# Blazer Vanes Hitting Whisker Biscuit?



## kennybowtech (Jan 5, 2004)

turn the nock, or get a trophy taker


----------



## BogeyMan (Feb 11, 2004)

1st make sure your not torquing the bow with your grip or release. Grip torque is probably the problem. If you feel you are not torqing the bow I would think that nock travel is causing the fletching to hit the apature of the biscuit, especially on the eratic shots. Powder the apature of the biscuit, to enable you to see if and where the contact is being made. I shooting a single cam bow I would move the nock a little higher to start with and see what happens. If contact is still being made go back to level nock and move the rest horizontally a little at a time. If the contact is on the right I would start by moving it to the right just a little bit. 

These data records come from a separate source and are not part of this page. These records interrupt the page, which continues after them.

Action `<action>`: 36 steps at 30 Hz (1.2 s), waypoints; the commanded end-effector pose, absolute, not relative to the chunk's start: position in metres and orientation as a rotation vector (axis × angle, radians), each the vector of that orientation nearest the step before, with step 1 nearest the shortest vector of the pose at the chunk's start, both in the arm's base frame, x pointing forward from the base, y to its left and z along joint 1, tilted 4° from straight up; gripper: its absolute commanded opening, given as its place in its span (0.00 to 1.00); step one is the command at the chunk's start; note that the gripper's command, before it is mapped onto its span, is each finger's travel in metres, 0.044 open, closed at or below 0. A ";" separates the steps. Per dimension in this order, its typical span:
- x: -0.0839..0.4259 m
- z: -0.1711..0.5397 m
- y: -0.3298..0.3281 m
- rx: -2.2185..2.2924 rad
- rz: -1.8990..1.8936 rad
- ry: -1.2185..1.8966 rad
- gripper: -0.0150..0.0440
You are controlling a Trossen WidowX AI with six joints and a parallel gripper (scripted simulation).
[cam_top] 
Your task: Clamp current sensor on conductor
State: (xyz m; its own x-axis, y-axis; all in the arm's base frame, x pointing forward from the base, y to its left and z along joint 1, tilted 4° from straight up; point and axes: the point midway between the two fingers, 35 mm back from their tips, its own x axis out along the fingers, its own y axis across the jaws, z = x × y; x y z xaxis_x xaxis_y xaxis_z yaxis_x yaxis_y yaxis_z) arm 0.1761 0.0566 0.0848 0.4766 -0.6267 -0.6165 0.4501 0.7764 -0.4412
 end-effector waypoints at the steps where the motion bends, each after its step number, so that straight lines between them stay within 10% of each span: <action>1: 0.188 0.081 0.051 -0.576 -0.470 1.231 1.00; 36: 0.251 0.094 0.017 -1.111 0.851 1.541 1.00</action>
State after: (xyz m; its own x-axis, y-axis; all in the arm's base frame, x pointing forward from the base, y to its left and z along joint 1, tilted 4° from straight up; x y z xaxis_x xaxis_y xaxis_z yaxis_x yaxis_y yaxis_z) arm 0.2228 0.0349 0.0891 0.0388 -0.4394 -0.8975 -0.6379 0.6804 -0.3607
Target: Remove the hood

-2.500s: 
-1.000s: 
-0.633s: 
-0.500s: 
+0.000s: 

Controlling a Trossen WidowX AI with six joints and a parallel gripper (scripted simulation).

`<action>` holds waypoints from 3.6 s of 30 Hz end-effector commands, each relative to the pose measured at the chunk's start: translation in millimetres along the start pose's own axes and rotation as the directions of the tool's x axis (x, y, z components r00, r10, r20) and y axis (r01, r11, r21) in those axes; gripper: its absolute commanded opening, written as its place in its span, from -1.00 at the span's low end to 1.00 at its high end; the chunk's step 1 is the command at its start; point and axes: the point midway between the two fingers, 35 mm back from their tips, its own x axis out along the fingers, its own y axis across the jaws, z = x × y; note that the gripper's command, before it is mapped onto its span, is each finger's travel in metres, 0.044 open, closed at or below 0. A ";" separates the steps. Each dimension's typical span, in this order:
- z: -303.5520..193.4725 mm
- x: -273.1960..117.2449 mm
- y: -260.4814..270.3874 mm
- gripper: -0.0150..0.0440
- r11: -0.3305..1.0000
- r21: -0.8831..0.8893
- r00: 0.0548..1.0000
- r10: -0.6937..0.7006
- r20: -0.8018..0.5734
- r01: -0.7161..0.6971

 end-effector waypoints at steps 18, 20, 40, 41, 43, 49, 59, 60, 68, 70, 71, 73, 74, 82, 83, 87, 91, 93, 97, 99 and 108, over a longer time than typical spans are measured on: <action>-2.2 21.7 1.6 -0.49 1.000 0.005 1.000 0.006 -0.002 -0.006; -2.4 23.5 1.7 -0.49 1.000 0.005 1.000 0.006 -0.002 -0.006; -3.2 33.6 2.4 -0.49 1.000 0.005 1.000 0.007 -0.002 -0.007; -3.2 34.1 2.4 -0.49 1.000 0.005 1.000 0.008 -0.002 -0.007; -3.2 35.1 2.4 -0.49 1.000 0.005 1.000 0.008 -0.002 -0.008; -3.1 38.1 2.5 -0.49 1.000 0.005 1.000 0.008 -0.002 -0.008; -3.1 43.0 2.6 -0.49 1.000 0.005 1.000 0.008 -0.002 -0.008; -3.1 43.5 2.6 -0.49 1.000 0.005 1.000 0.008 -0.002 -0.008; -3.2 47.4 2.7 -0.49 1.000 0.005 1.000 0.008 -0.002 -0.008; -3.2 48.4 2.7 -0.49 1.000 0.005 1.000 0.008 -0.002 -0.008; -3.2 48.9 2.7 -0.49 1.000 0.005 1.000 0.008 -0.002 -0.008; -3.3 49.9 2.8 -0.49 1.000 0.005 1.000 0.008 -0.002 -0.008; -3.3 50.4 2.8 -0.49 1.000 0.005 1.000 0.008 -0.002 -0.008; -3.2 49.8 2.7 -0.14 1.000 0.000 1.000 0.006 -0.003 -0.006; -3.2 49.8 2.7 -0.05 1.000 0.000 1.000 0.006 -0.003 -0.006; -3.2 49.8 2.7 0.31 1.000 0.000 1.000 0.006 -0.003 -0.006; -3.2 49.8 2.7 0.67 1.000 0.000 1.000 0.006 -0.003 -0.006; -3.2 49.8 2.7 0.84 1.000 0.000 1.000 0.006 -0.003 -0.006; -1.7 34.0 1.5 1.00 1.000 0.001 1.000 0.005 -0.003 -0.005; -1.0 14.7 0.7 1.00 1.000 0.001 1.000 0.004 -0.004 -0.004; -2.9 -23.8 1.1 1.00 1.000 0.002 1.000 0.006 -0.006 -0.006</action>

Before making adjustments make sure your nocks are turned correctly for the biscuit.

LA


----------



## silverback (Jan 20, 2005)

also make sure the biscuit is parallel to the string.


----------



## Smokegrub (Mar 2, 2005)

Thanks.


----------



## sackyy (Dec 17, 2003)

Had the same problem on a Martin Tracer. It ended up being the cables that were hitting even though when you looked down the bow it didnt look like they could.I turned the cable gaurd offset further from the string and it fixed everything.


----------



## passthru1 (Apr 18, 2005)

*quick spin vanes -damage*

using quick spin vanes with a whisker biscuit---vanes damages or ripped off.
arrow flight and paper tune is good, but after about 10 - 15 shots the quick spin vane will catch. any-one else had this problem and what would be a good vane to switch to?


----------



## 1smoothredneck (Jan 14, 2005)

Passthru1.... ripped off? what adhesive/shaft combo are you shooting and how are you preparing the shafts? I have had good luck with flex-fletch and
biscuit set ups, but it sounds like you have adhesion problems that will still
trouble you.... Maybe someone else has other advice????
Good luck.


----------



## passthru1 (Apr 18, 2005)

thanks, switched back to standard plunger rest and made archery shop re-fletch the 8 arrows. also bought my own fletch (jo-jan) and will start my own expierments. of note, shooting fingers, easton axis, and quick spin vanes (4") and the plunger rest--my groups at 30 yrds are with-in the size of a silver dollar--4 arrows. thanks for answer.


----------



## stodr (Sep 4, 2002)

All three of my vanes are discolored. 

If it is only happening once in a while it is probally torgue. Other wise check your center shot, arrow might be to weak, or what other people have said.


----------



## Smokegrub (Mar 2, 2005)

I wasn't hitting the biscuit after all. A vane was hitting the cable. I turned the cockfeather away from the riser and slightly downwards from the slot in the biscuit. This leaves ample clearance from the cable. No more cork-screwing arrows! I just completed my first efforts at group tuning the biscuit in windage. When I finished most groups had at least 3 of 4 arrows with the vanes touching. I shot once from 30 yards and the shot was aligned vertically. Rain has postponed further tuning.


----------